Watering Deserts: new ways to pluck water from desert air

February 19, 2020

cactus in the desert

Where desalination is impossible, adsorption may be the answer. Photo: Getty Images

If you live in a desert, maintaining a supply of fresh water is a challenge. One answer is desalination, but that needs a source of brine from which to remove the salt—which in turn requires that your desert be near the sea. Even in inland deserts, though, moisture is often present in the air as water vapour. The problem is extracting this vapour effectively and cheaply. And that is what two groups of researchers—one at the University of Connecticut, the other at the University of California, Berkeley—hope they have managed to do.

The ease with which water can be won from air depends on that air’s relative humidity. This is a measure of its current vapour content as a percentage of its maximum possible vapour content at its current temperature. A relative humidity of 100% means the air in question is holding as much water vapour as it possibly can. A good way to get air to give up some of its moisture is therefore to cool it to the point where its relative humidity exceeds 100%.

Sometimes this happens naturally at night, causing mist and dew to form. These can be collected in special traps in areas where liquid water is otherwise rare. But if nocturnal cooling does not bring air all the way up to 100% relative humidity, building water traps out of special materials might give nature a helping hand.

Surface features

Adsorption is a process which plucks water molecules from air that has less than 100% relative humidity by attaching them to the surface of a solid material. The molecules are held there by electrostatic connections called Van der Waals forces that link them with the molecules of the pertinent surface. To collect a lot of water this way therefore requires a material that has two properties. One is a large surface area. The other is an appropriate Van der Waals response.

Experimental traps that employ this principle have been made using substances called metal-organic frameworks. These are porous molecular networks through which air can circulate. Their porosity gives them a huge surface area. And by picking the right ingredients, such as zirconium, they can be given the necessary Van der Waals properties. Zirconium is, however, costly.

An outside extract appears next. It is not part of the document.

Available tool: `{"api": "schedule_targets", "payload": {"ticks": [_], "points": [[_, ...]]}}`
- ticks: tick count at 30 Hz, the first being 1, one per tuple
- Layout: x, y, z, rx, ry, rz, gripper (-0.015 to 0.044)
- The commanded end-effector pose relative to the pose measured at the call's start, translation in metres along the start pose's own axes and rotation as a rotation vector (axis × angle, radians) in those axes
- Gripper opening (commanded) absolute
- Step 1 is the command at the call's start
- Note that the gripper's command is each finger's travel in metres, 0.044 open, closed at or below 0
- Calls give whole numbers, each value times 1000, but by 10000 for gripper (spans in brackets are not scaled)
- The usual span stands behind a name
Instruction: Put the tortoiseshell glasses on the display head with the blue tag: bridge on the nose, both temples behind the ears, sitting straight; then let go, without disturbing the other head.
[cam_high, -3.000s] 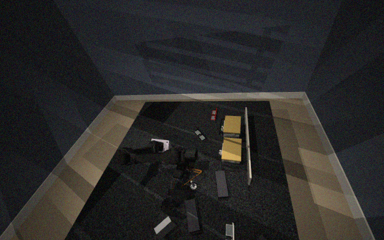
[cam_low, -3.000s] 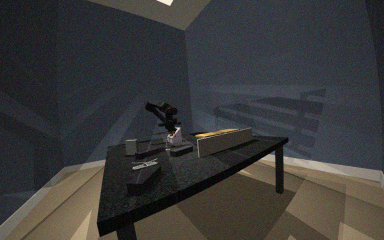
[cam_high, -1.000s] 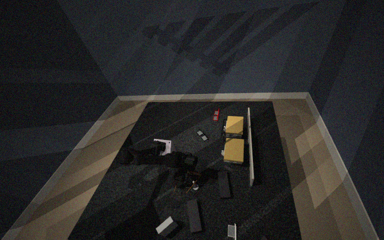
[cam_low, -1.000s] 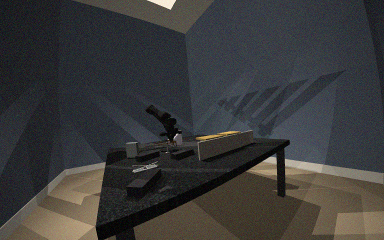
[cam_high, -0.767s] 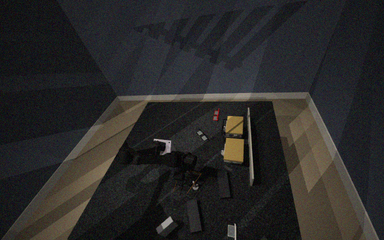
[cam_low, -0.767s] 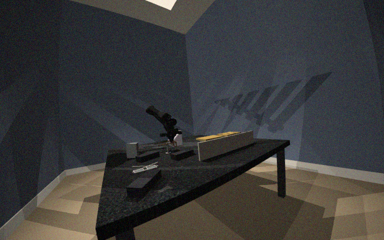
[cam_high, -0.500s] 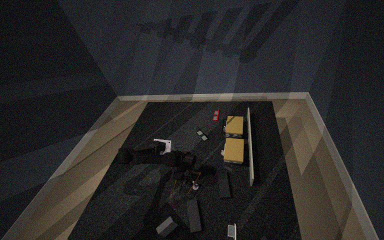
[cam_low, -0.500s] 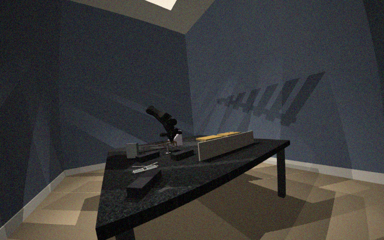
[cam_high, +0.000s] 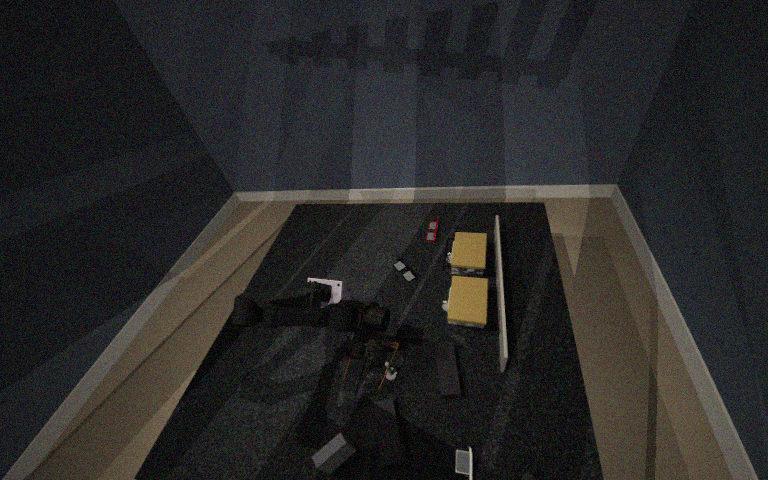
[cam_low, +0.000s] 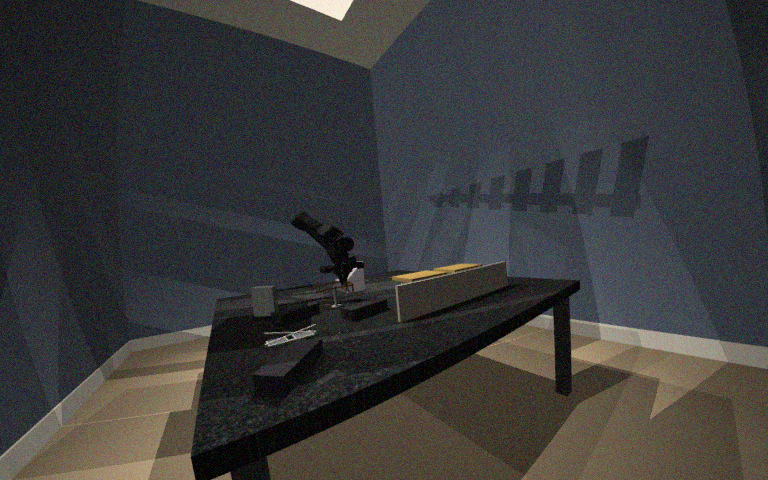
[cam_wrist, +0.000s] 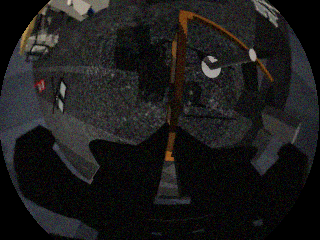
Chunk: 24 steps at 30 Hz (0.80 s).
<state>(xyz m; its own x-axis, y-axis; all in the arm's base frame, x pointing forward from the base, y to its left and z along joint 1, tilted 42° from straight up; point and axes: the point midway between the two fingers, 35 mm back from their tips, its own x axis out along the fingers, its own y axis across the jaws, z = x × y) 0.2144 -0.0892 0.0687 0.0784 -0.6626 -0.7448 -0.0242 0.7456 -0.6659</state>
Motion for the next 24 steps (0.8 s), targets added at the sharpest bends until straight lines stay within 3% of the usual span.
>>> {"api": "schedule_targets", "payload": {"ticks": [1, 24], "points": [[0, 0, -4, 5, 1, -5, 0], [0, 2, -10, 4, 2, -5, 0]]}}
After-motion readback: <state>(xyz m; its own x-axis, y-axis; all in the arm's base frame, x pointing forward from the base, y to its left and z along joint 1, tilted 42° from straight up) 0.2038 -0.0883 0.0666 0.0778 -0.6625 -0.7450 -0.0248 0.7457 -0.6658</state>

Moreover, once adsorbed, the water must then be released. This means warming the adsorptive material—the warmth being provided by the sun, once it has risen. Here, metal-organic frameworks present a problem. They tend to reflect sunlight rather than absorbing it, and so do not heat up well. To overcome this, engineers build solid “foams” made of copper into the system. These heat up in the sun and transfer some of their heat to parts of the adjacent metal-organic framework where adsorbed water needs to be released. This works, but adding such foams makes an already costly technology even dearer.
Both groups hope to get around these complications, but in different ways. The researchers at Berkeley, led by Omar Yaghi, announced their results last year. They propose to replace the zirconium-based metal-organic framework with one based on aluminium. Not only is aluminium cheaper than zirconium, it is better at binding to and then releasing water, making the trap’s operation smoother. On top of this, Dr Yaghi has found that by mixing graphite into the powder from which the framework is compounded, in order to make it black, and therefore heat-absorbing, he can eliminate the need for copper foam.

In Connecticut, meanwhile, Steven Suib and his colleagues, who have just reported their result in Environmental Science and Technology Letters, propose getting rid of both framework and foam, and replacing them with birnessite, a type of manganese dioxide. Birnessite is abundant in nature. It is also easy to make artificially. It is therefore cheap.

Like metal-organic frameworks, birnessite is riddled with tiny holes that allow air to move around inside it, to maximise adsorption. And it, too, is black and therefore heat-absorbing.

Both proposals work. Tested in desert-like conditions in a laboratory—and in Dr Yaghi’s case in an actual desert, too—they absorb and regurgitate reasonable fractions of their weight of water every day. They are nothing like as productive as desalination plants, and so would have to be built at large scale to generate water in commercially useful quantities. But one thing deserts do have is lots of cheap land. If either or both of these inventions can be manufactured at scale, then the deserts.